Learned from both Paul Graham's article “How to get startup ideas” and my own experience. You have to read it if you are thinking about starting a startup.
You cannot find great startup ideas by deliberately searching for them. If you do, you may get bad ideas that sound dangerously plausible at the beginning.
The best way is to look for problems, preferably problems you have yourself. Why? Solving your own problems guarantees that 1) the problem really exists (unless you fool yourself big time), and 2) you will have a user from day one — yourself.
“The very best startup ideas tend to have three things in common: they're something the founders themselves want, that they themselves can build, and that few others realize are worth doing. Microsoft, Apple, Yahoo, Google, and Facebook all began this way.”

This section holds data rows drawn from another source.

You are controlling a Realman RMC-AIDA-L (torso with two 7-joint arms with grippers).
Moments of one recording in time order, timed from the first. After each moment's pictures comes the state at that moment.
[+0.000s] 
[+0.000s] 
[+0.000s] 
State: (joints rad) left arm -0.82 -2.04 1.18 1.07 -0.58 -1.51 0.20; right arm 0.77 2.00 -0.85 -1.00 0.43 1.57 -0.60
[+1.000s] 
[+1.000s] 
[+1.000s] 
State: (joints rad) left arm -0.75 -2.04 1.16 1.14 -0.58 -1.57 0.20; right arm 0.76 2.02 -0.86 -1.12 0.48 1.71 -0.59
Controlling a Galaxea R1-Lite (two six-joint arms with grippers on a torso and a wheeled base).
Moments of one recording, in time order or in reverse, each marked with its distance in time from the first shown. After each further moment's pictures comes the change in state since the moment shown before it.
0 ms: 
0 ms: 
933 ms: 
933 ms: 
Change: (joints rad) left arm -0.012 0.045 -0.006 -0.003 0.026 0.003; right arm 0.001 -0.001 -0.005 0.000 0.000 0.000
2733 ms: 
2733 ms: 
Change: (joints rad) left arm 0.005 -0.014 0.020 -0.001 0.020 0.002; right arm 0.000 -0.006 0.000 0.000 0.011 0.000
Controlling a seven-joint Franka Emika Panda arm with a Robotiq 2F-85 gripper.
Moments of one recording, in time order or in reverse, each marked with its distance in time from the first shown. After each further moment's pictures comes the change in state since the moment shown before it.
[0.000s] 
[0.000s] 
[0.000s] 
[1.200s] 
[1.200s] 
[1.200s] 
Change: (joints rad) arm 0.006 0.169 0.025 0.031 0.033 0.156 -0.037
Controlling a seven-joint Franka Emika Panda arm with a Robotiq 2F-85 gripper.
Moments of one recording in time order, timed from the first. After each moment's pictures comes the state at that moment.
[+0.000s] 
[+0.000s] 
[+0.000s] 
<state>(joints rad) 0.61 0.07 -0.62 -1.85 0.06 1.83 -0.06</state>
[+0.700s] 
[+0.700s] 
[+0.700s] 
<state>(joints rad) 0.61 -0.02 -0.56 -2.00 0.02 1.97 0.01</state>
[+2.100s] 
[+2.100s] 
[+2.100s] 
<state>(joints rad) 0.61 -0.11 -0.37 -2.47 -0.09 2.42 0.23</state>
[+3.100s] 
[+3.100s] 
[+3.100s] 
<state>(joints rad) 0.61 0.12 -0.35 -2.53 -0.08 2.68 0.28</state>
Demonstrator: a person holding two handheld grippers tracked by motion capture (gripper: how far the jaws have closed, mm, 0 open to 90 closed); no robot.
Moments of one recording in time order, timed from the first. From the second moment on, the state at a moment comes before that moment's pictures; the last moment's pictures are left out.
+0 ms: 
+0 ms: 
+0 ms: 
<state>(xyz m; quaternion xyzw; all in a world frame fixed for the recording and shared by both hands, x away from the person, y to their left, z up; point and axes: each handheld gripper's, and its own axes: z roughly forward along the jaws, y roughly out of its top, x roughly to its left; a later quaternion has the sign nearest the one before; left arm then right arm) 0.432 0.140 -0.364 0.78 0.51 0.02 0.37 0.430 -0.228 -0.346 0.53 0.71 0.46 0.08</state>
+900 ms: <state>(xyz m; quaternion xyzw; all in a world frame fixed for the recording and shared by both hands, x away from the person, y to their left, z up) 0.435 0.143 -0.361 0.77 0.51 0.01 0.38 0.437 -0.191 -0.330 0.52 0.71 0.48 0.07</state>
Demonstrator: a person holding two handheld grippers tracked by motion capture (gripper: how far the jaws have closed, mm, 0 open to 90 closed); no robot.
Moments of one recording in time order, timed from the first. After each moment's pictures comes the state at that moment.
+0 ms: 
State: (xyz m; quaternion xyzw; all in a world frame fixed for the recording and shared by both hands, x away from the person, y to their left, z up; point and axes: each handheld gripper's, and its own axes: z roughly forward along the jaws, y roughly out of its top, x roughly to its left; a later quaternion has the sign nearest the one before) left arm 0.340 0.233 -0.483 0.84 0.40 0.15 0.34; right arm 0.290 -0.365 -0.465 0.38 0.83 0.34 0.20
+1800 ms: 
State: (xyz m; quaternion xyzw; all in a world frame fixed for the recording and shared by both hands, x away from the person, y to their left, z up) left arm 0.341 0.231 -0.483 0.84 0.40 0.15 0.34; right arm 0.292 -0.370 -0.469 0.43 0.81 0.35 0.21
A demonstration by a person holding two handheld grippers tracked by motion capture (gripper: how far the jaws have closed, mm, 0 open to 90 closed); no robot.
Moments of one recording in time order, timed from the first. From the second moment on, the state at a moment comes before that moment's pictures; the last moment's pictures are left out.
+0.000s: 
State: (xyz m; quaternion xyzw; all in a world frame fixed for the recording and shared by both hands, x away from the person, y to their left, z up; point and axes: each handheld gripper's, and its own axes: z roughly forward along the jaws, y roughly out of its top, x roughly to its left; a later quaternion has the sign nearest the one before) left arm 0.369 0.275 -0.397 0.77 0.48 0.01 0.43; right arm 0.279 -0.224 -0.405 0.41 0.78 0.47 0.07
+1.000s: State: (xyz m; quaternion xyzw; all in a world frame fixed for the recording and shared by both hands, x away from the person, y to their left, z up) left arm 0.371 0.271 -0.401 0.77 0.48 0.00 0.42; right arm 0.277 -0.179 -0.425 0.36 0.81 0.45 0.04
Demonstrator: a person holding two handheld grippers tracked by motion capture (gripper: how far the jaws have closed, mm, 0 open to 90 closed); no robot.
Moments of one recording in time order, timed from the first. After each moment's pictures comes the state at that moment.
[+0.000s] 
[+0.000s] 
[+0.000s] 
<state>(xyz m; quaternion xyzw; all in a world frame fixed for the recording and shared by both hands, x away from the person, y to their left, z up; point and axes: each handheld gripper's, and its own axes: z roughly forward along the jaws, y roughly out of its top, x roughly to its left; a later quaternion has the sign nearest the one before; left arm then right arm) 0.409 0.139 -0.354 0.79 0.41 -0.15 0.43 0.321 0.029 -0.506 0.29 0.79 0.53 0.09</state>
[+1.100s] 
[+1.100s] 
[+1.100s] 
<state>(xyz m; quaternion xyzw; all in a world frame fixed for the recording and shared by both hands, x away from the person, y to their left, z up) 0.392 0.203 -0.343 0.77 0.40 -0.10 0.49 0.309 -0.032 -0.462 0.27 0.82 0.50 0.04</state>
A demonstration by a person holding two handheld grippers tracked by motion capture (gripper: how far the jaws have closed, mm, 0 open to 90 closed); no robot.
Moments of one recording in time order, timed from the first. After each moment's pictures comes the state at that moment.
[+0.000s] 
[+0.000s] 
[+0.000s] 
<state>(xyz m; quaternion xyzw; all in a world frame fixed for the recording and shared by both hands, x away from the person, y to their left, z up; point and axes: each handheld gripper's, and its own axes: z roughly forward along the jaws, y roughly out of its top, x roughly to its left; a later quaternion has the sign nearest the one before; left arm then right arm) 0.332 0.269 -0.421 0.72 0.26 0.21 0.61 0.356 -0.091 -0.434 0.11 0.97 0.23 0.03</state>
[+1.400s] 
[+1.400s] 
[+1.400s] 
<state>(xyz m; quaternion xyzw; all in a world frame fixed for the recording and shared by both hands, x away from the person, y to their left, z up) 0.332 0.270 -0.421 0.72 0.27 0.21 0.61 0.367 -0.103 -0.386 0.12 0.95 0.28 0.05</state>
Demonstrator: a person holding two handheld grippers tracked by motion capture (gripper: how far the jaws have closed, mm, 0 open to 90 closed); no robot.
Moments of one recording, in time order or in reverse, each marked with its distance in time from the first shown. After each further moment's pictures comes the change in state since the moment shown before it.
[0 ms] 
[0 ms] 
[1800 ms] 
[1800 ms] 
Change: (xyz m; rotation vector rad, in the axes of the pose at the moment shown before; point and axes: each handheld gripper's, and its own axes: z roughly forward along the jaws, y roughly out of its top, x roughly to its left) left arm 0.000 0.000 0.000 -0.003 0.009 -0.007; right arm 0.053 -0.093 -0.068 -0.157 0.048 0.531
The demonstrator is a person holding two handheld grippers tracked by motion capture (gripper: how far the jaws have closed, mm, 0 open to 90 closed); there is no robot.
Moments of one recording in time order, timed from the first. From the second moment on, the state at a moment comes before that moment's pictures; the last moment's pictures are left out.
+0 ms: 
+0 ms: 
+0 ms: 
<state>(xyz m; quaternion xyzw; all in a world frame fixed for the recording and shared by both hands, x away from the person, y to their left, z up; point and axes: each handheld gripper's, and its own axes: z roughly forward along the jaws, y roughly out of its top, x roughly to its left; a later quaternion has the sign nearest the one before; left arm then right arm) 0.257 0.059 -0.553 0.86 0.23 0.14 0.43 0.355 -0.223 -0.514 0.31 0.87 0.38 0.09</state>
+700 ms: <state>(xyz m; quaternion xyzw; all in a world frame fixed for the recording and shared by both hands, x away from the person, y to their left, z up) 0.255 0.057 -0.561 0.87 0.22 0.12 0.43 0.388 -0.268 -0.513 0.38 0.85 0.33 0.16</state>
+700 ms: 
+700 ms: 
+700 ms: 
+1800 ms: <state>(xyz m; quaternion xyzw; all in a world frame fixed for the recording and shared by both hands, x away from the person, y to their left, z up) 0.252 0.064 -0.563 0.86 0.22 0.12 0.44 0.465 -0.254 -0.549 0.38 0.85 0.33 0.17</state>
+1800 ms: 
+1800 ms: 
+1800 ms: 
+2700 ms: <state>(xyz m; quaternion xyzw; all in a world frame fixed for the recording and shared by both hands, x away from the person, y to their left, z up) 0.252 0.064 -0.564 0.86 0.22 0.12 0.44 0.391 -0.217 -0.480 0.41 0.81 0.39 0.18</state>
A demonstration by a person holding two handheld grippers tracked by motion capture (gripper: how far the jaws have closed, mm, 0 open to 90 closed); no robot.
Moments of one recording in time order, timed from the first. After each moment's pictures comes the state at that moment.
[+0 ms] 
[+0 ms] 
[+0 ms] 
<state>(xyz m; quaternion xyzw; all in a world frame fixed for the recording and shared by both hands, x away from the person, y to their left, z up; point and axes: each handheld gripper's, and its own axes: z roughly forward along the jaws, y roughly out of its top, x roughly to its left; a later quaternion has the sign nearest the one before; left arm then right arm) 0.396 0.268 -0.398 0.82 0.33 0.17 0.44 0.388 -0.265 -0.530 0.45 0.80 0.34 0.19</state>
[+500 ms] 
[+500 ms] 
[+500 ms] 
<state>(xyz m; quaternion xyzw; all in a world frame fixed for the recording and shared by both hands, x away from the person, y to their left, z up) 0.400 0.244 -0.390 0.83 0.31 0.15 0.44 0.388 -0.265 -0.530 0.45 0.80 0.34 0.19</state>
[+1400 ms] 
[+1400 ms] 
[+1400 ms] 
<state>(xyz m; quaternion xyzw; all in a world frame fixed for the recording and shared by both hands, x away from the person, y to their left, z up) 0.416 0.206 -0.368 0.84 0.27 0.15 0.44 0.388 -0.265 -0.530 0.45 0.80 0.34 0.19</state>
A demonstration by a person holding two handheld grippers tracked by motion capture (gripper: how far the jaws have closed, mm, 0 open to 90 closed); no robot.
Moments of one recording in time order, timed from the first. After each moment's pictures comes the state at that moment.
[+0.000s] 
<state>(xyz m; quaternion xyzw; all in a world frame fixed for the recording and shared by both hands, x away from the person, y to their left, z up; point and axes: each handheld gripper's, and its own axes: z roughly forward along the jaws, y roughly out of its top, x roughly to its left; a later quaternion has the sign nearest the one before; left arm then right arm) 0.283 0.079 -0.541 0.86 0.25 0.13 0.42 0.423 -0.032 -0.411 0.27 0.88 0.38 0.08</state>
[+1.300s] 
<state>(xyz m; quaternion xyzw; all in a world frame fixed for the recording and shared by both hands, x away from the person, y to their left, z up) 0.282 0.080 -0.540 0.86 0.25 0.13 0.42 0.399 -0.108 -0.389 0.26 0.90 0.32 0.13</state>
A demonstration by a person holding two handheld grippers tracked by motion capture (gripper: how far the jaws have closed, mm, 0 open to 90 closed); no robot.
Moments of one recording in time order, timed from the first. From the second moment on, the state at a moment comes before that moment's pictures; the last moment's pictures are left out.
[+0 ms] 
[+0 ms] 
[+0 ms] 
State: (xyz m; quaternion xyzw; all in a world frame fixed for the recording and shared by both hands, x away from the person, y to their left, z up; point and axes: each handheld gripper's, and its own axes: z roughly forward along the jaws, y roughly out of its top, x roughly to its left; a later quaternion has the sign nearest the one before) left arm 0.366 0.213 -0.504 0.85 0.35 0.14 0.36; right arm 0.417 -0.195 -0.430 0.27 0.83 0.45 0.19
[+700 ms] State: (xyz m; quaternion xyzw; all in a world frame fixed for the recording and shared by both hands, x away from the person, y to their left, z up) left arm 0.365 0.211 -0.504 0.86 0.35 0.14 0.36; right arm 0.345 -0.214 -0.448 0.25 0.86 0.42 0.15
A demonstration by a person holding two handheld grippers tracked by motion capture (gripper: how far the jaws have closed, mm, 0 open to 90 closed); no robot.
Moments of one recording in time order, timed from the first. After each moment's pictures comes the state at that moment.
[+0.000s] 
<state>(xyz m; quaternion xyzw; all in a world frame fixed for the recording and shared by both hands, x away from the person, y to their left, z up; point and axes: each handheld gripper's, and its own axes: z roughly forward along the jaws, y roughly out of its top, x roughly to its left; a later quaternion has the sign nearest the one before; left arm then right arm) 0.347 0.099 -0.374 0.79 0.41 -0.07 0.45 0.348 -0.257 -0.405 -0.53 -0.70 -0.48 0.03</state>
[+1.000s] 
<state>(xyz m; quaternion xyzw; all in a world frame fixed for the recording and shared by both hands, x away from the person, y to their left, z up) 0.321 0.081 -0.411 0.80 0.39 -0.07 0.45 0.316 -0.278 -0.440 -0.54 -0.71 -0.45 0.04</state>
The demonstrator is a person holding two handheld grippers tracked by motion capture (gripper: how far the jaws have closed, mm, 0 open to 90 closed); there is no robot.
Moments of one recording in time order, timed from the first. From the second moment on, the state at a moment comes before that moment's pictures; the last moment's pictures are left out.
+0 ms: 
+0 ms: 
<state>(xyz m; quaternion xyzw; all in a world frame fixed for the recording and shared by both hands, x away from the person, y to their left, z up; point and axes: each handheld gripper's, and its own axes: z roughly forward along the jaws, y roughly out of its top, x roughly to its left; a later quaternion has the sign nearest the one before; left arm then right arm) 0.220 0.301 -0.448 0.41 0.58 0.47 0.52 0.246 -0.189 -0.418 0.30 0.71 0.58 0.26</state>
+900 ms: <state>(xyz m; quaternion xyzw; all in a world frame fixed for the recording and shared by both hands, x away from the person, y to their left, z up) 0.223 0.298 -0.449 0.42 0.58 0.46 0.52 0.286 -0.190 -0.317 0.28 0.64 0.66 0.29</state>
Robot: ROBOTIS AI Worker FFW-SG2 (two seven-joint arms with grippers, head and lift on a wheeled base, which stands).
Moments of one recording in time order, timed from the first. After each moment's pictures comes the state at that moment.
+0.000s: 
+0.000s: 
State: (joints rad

“The older I get, the more I see how much motivations matter. The Zune was crappy because the people at Microsoft don't really love music or art the way we do. We won because we personally love music. We made the iPod for ourselves, and when you're doing something for yourself, or your best friend or family, you're not going to cheese out. If you don't love something, you're not going to go the extra mile, work the extra weekend, challenge the status quo as much.”
Pay attention to everything that's happening around you. What are you (or your spouse, children or friends) complaining about? Anything not as good as you hope it'd be? What are you buying every week but has lame quality? You may find ideas then!
If you don't have butterflies in your stomach, you are not paying attention.